With no line left out, restate the data word for word.

_Data provided:_
▶

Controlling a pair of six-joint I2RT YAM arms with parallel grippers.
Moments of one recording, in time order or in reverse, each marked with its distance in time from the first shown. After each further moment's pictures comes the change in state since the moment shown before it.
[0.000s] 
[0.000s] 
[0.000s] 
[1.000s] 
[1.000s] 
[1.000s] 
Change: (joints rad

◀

_Reply to the exercise:_
Controlling a pair of six-joint I2RT YAM arms with parallel grippers.
Moments of one recording, in time order or in reverse, each marked with its distance in time from the first shown. After each further moment's pictures comes the change in state since the moment shown before it.
[0.000s] 
[0.000s] 
[0.000s] 
[1.000s] 
[1.000s] 
[1.000s] 
Change: (joints rad

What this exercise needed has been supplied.